她不免也微微一嘆,怎么就攤上了個修真末世。
至于她,去不去海神宮在兩可之間。
師尊的意思,她就不用去了。只因如今她的安危關系到很多離虛級以上修士性命,離開她,便沒人能夠行使金針之術。
她如今算是整個修真界的寶貝蛋,沒人想她死。
這種神秘的海神宮,也不知其中是否危險,因而她就不用去涉險了。
顧長夏也不反對,為了醫灸靈書和百香丸,該冒的險她都經歷過了,該承擔的責任她也都做到了。
要不是鬼氣的陰影時時刻刻浮現在天際,她真可以馬放南山退休養老。
因而,她欣然答應了師尊。
這天,又是連瑭來她這穩定食魂花毒性之時。
他離開的時候,問她。
“那海神宮,你去不去”他們這一批剛剛達成離虛境的天才,此次都會隨同各自師尊前行,包括大師兄也在其內。
“不去”。
這話一說出來,連瑭面色立即黑沉如鍋底。
“怎么,怕死”他冷嘲的語氣,隱沒在濃睫下的眼神藏著一抹薄怒。
顧長夏仰躺在放于石子鋪就的院子里的藤椅之上,懶洋洋地曬著冬日的陽光,含笑瞥了他一眼,點頭了。
連瑭果然被氣得要死。
他盯了她許久,擰眉冷笑了笑。“你最終還是得去,咱們拭目以待”
說完一甩袖子離開了。
這小子的表情,直覺要搞事。
顧長夏不覺好笑。她要是不愿意去,難不成他還能強行把她帶出宗門。
連瑭的確有些厲害,但不至于在師尊眼皮子底下做得出這種事。
擔心他氣死,顧長夏才沒回敬一句拭目以待。
大師兄剛好前后腳與連瑭擦肩而過,進門來時,連瑭深具穿透力的冷哼聲,嘲諷意味分外濃郁。
大師兄沒理他,進來以后,站在她旁邊的梅樹下,與她對視一眼后,他攀著梅枝輕嗅,眼神卻悠悠蕩蕩看著高空。
顧長夏順著他視線看了一陣。
雪后晴朗的天空一碧如洗,難得鬼氣被飄散開來一部分,其后明鏡透亮的湛藍,映著盛夏時分才有的耀眼白光,彷如暴風雨后烏云破裂,從其后映照下來的澄澈閃光的天空,充滿了一種神性美。

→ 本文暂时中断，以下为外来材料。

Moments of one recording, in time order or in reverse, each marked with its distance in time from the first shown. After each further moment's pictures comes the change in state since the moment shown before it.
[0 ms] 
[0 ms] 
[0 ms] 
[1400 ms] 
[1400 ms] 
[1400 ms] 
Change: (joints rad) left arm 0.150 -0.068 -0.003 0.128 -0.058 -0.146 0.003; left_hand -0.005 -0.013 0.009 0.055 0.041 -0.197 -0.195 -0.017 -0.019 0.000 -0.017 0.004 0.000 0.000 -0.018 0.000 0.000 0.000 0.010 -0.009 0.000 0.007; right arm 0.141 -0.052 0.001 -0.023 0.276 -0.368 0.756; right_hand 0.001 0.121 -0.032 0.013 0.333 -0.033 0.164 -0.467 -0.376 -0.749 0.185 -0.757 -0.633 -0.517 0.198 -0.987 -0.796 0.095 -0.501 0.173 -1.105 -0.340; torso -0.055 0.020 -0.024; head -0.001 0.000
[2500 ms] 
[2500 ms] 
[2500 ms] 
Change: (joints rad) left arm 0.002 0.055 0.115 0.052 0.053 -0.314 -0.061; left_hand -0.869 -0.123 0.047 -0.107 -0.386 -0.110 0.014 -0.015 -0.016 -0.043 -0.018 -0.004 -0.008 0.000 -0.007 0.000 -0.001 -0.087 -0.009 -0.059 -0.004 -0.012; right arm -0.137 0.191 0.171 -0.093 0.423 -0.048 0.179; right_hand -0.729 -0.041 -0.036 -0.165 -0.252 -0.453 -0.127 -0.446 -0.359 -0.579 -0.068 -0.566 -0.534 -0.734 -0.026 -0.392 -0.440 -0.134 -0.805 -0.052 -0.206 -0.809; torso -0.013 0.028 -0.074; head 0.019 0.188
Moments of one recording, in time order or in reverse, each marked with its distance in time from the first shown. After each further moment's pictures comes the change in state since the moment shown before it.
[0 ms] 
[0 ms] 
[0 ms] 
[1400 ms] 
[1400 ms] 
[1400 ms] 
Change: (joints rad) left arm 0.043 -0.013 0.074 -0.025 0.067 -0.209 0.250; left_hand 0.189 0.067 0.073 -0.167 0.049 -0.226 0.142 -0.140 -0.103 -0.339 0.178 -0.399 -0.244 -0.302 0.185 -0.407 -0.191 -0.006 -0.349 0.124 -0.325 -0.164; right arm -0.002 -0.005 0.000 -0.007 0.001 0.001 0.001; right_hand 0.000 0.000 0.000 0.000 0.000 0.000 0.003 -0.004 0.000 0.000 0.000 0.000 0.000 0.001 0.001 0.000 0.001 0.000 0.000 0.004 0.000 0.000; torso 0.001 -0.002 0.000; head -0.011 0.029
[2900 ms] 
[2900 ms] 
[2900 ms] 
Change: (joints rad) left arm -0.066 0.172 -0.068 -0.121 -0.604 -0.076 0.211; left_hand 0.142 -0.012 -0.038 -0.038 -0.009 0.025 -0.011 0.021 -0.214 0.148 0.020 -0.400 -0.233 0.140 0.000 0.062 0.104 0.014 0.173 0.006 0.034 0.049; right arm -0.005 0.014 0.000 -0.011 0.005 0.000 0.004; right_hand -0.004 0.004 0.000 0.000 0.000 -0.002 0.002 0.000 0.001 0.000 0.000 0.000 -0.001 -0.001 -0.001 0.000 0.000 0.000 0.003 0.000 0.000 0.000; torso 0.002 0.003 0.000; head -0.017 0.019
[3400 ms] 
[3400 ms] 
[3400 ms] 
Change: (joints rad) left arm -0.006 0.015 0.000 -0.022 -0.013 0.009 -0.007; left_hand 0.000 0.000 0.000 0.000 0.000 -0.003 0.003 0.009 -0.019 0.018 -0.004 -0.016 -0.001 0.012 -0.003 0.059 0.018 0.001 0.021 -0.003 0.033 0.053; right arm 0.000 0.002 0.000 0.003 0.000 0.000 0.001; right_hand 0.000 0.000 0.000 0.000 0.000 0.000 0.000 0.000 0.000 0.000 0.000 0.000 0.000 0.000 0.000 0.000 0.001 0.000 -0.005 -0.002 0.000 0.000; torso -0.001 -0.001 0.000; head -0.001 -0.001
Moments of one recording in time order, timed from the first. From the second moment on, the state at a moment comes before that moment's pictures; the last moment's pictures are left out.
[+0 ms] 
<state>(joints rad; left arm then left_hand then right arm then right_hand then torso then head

那小小的明澈而湛藍的天空,它是如此彌足珍貴,彷如鬼氣污染籠罩之后,還給人間的最后一抹凈土。
顧長夏懂了,以大師兄的性子,應該也同師尊他們一樣,有著要拯救大陸億萬萬生靈脫離鬼氣苦海的崇高理想。
大師兄就這么站了一陣,又被師尊派來的小童子叫走,讓他去見客,說是雪域的雪陽尊者派了一位弟子前來靈虛仙宗拜會。
他聽到這傳話時,立即低頭微微看了她一眼,眼神之中有著說不出的溫柔憐惜之意,欲言又止的神色,隨即只是淺淺一笑,十分堅定的背影回身見客去了。
那位雪陽尊者便是大師兄當時去雪域,跟著修習過二十年音律的的長者。
也不知他老人家派弟子前來有什么要事。